The very first vision quest I did was in the Catskills over a dozen years ago. At the time I was pregnant with my first daughter and confused and so went on a wilderness backpack trek on the Appalachian Trail through the Catskills. This mountainous range and trail basically runs through from Florida through to Maine and is probably the way the cats are getting around this territory. I had went to a small mountain top and at one point in the night I had a dream that I heard twigs snapping and saw a giant cat-like paw pressing in on my tent, then walking to another side of the tent and doing the same thing. I had a low fire on and so when I got up to look out the top of my tent I saw what appeared to be a large, dark-brown, cat. I'm talking like 5 foot long large with big fangs. I was told by many of my scientist friends that I must have dreamed this as there was no big cats left on the eastern seaboard, but now I'm not so sure. In any case I believe this cougar to be one of my animal totems as a result, because it came to me at a time when I needed strength to go through the rigors of being a mom. I'm not sure if there is a relevance to a creature actually appearing in real life as opposed to dreaming one, if there is any added significance, but I think I was incredibly lucky that it didn't attack me in my tent and kill me. It could have easily done so. The vision quest at that time helped to catalyse my intent to learn more about the occult, and I have had many adventures since and met many strange and wonderful magical practitioners. But now that I have two small children, and a partner, I feel it would be selfish to go off since it is already almost winter and the food supply is dwindling, making attacks by predators a potential, which seems irresponsible for me to take such a risk. Even still, I recognize that since Hawk, Butterfly and Cougar have been making themselves very apparent to myself that these are signs for transition.

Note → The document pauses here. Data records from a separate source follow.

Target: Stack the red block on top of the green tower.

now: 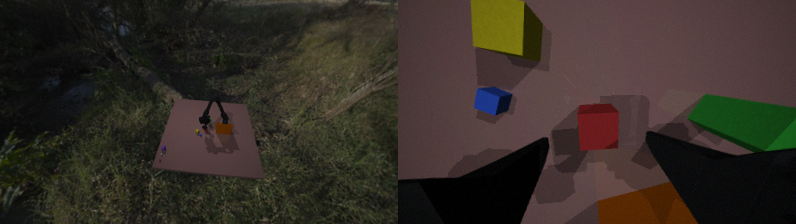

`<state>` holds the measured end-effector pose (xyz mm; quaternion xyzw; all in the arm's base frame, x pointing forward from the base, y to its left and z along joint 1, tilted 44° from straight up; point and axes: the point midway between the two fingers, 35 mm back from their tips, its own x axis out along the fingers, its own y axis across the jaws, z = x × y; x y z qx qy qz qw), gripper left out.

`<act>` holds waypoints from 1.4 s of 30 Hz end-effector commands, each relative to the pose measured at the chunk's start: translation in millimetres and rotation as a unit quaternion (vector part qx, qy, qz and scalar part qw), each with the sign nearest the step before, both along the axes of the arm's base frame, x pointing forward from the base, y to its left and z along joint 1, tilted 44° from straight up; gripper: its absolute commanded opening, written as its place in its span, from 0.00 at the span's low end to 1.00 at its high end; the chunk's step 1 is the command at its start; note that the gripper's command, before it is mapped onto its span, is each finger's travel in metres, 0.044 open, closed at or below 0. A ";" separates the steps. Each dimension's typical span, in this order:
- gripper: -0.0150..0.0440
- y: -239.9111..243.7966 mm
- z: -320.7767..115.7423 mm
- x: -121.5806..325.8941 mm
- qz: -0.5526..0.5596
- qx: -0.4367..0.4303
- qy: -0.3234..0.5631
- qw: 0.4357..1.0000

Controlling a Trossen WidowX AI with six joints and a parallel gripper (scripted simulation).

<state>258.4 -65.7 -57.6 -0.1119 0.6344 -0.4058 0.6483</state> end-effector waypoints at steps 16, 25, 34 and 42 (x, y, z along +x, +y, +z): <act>1.00 -21.2 -22.6 -5.7 0.001 -0.003 0.006 1.000; 1.00 -31.2 -32.6 -8.4 0.001 -0.004 0.006 1.000; 1.00 -34.9 -36.3 -9.7 0.000 -0.004 0.006 1.000; 1.00 -34.9 -36.3 -9.7 0.000 -0.004 0.006 1.000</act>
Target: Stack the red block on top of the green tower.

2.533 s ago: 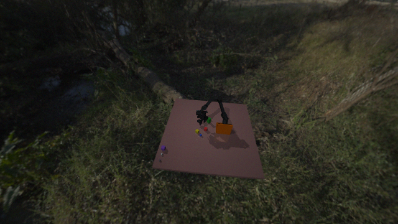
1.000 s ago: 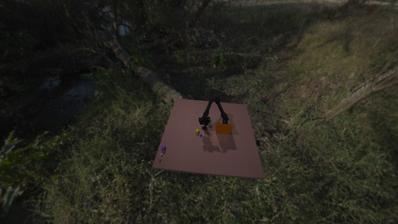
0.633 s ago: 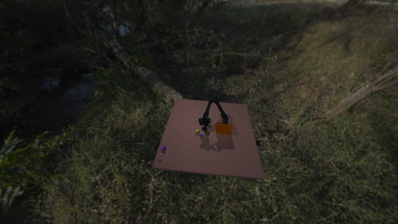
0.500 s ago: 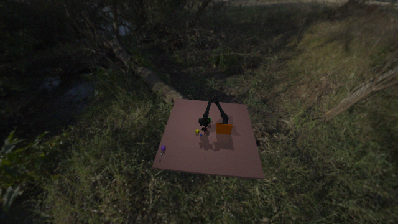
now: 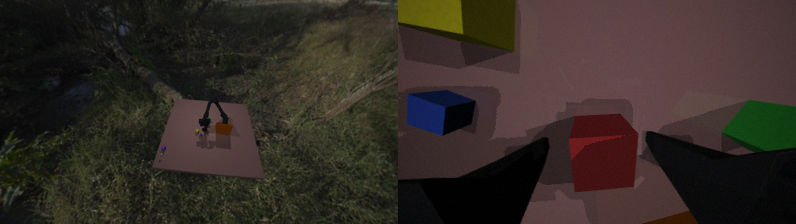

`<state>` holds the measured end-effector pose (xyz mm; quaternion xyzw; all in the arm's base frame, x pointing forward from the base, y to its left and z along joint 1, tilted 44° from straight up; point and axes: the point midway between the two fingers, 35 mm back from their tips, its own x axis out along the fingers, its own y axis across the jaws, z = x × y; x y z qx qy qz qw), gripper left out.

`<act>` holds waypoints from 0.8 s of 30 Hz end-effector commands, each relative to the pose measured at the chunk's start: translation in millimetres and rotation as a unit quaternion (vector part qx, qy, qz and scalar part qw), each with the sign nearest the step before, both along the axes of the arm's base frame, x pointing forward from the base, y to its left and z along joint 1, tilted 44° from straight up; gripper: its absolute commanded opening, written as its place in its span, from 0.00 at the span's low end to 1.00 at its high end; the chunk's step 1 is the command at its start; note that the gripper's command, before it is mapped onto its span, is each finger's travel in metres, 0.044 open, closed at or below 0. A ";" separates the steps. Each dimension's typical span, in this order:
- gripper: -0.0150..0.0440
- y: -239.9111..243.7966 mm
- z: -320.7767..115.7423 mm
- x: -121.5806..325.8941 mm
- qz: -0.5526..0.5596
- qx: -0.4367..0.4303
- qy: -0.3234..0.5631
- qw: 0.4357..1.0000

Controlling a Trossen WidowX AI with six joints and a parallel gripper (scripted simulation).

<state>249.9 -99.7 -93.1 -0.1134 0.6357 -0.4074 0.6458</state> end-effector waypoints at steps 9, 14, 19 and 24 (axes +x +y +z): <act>0.82 -0.3 0.2 -1.2 0.000 0.000 0.001 1.000; 0.60 -0.3 0.2 -1.2 0.000 0.000 0.001 1.000; 0.51 -0.3 0.2 -1.2 0.000 0.000 0.001 1.000; 0.35 3.4 3.7 -0.2 0.000 0.000 0.001 1.000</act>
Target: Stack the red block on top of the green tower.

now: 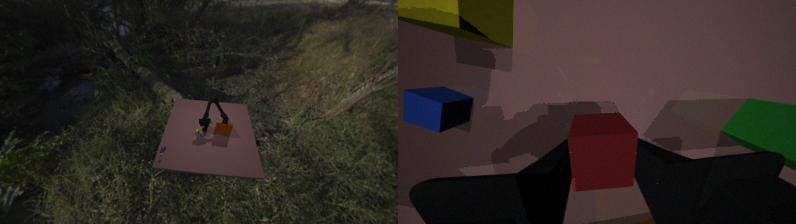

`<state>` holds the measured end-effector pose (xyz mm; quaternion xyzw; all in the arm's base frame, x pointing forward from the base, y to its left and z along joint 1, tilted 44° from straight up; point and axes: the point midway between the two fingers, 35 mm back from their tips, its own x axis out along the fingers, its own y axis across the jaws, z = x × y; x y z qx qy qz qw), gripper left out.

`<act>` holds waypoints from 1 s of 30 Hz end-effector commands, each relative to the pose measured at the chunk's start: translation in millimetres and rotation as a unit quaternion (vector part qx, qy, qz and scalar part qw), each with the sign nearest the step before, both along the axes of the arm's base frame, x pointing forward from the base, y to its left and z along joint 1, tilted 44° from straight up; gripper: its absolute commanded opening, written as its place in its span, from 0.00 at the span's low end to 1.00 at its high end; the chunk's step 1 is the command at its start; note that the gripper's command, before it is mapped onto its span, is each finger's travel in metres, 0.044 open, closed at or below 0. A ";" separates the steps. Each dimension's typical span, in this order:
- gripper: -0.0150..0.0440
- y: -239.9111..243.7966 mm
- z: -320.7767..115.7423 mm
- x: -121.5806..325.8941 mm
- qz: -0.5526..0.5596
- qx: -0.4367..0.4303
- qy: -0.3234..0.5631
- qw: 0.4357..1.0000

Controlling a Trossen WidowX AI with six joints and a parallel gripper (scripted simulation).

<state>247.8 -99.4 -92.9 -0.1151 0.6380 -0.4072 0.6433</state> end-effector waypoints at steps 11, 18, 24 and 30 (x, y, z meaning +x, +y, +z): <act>0.25 38.2 40.1 9.4 0.002 -0.001 -0.001 1.000; 0.25 62.9 66.3 14.7 0.002 0.000 -0.001 1.000; 0.25 79.4 84.0 18.1 0.002 0.000 -0.001 1.000; 0.25 79.2 83.0 17.0 0.002 0.000 0.000 1.000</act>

I was at a track meet for my daughter when a mother in town whose daughter I coached came up to me at the field. It was a beautiful fall day at a large park with wispy cirrus clouds and sunny skies. We started chatting because she was concerned about how I was doing and asked me what I was doing with all my free time. (Previously not only did I work like 60 hour work weeks but I also volunteered coached in my town.) I half jokingly told her that I had completed writing my first novel and had already received my first rejection letter. She asked me what it was about, and I told her the concept and said that it probably got rejected because it is too racy as it is about 21st century witchcraft, Mesopotamian fertility objects, demons, drugs and rock n roll. I explained that I didn't think it was something I should put out there but my spouse convinced me otherwise, and that probably I was right. That I should probably take the rejection letter as a sign from Creator that I should focus my energies on something more productive. She told me that she was a writer, speeches and marketing for a large corporation, and she had always wanted to finish a novel. That she had started many times but could never complete one, and that she thought that mine sounded very interesting and asked if I would let her read it. I was starting to explain that I didn't think based on my rejection letter that it was ready and that unless I got a sign from Creator....when suddenly in the sky above the entire field, high up in the cirrus clouds, appeared a rainbow!

Since I'm gay I always seem to be surrounded by rainbow paraphanelia and consider it like a positive symbol. So this stopped me from continuing my line of thought. I became, believe it or not, speechless at the sight of the rainbow.

I'm not sure if there has been another topic on this forum about rainbows but do any of you have any thoughts about what a rainbow means when it blesses you with an appearance?